Decision Tree and Linear Regression are not preforming well for this problem. Linear Regression is mainly affected by outliers, and therefore we removed them in the data cleaning process. Decision Tree is usually performing bad due to overfitting the training set. Therefore, we also tried Random Forest Regression and Extra Tree Regressor to add randomness to the model and the results are better. They would probably be much better if we had other features such as the number of rooms/bathrooms and/or number of parking lots. 

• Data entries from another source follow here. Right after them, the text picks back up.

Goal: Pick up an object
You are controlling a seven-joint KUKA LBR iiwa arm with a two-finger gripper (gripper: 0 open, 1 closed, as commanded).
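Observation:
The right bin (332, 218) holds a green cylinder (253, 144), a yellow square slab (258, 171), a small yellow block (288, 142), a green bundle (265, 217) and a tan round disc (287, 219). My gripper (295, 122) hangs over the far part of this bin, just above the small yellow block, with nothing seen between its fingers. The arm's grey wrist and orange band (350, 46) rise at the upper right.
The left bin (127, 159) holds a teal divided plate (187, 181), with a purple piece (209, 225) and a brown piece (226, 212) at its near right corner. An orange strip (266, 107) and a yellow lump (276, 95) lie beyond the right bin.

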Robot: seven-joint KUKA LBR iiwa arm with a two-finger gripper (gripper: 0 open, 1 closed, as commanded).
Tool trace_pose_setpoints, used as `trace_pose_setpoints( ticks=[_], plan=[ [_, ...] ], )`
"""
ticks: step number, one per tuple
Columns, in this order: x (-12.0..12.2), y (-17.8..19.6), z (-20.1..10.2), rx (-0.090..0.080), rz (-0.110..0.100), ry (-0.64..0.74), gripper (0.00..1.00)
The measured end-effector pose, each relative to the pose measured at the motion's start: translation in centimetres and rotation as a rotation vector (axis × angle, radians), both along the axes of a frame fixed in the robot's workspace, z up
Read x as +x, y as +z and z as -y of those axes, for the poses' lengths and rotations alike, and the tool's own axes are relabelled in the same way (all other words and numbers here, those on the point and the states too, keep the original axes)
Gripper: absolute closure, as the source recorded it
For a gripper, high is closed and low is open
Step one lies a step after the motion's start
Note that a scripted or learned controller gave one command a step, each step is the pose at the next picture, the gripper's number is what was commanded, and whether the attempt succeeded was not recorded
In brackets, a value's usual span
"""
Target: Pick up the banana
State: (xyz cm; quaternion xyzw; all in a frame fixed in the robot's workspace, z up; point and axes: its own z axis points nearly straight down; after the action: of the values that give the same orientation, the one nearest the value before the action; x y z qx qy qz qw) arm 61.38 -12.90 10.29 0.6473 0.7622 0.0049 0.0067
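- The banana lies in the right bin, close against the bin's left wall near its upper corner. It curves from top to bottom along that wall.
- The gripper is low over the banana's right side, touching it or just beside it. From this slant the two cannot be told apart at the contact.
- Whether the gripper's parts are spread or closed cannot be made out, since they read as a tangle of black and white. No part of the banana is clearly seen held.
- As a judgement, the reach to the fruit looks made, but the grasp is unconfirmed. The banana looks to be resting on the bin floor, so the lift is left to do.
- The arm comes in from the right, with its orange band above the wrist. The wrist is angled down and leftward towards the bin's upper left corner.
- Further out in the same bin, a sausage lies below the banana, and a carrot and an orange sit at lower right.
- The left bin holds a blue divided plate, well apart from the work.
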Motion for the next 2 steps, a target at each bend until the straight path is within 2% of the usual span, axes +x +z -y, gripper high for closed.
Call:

### Hyperparameter Tuning 

#### Decision Tree Regressor
RandomizedSearchCV was utilized in order to achieve best results for Decision Tree Regresson. In the code below the parameters are listed:

```
grid_param = [{"dtr__max_depth": randint(low=20, high=60),
               "dtr__min_samples_split":randint(low=2, high=6),
               "dtr__min_samples_leaf": randint(low = 2, high = 10)}]
```
##### Results


```
Decision Tree Random Search CV
R-Squared: 0.583
Root Mean Square Error: 369,410.920
Mean Absolute Error: 212,902.102

Pipeline(steps=[('dtr',
                 DecisionTreeRegressor(criterion='mse', max_depth=35,
                                       min_samples_leaf=9,
                                       min_samples_split=5))])
```
Results are much better than the previous one. Score was increased from 0.4 to 0.58. We also got a great decrease in RMSE and MAE which is great for our mission.


#### Extra Tree Regressor

RandomizedSearchCV Parameters:
```
grid_param = [{"etr__n_estimators": randint(low=20, high=60),
               "etr__max_features":randint(low=1, high=6)}]
```
##### Results


```
R-Squared: 0.673
Root Mean Square Error: 327,489.884
Mean Absolute Error: 186,690.905

Pipeline(steps=[('etr',
                 BaggingRegressor(base_estimator=ExtraTreeRegressor(criterion='mse',
                                                                    random_state=42),
                                  max_features=5, n_estimators=40,
                                  random_state=42))])
```
Slightly improved, but not significant. 



#### Random Forest
Used RandomizedSearchCV with the below parameters:
```
## Random Search CV
grid_param = [{"rfregression__n_estimators": randint(low=20, high=100),
               "rfregression__min_samples_leaf":randint(low=2, high=30)}]

```
##### Results


```
Random Forest Random Search CV
R-Squared: 0.660
Root Mean Square Error: 333,608.167
Mean Absolute Error: 187,708.521

Pipeline(steps=[('rfregression',
                 RandomForestRegressor(criterion='mse', min_samples_leaf=3,
                                       n_estimators=75, n_jobs=-1,
                                       random_state=42))])
```
Not much improved than the previous one. 




---
## Conclusions 

Our dataset mainly contains information about properties location such as Borough, Block, and Lot. It also contains bulding class and tax class. However, there is not information about the properties such as wether its renovated, number of rooms, parking lot, balcony and so on. Those added features could enhance the performance of our models, especially Random Forest and Linear Regression. 


---
## Future Considerations
To enhance our model performance there are other features that might be helpful and are missing in our dataset such as the number of rooms and the number of baths in each property.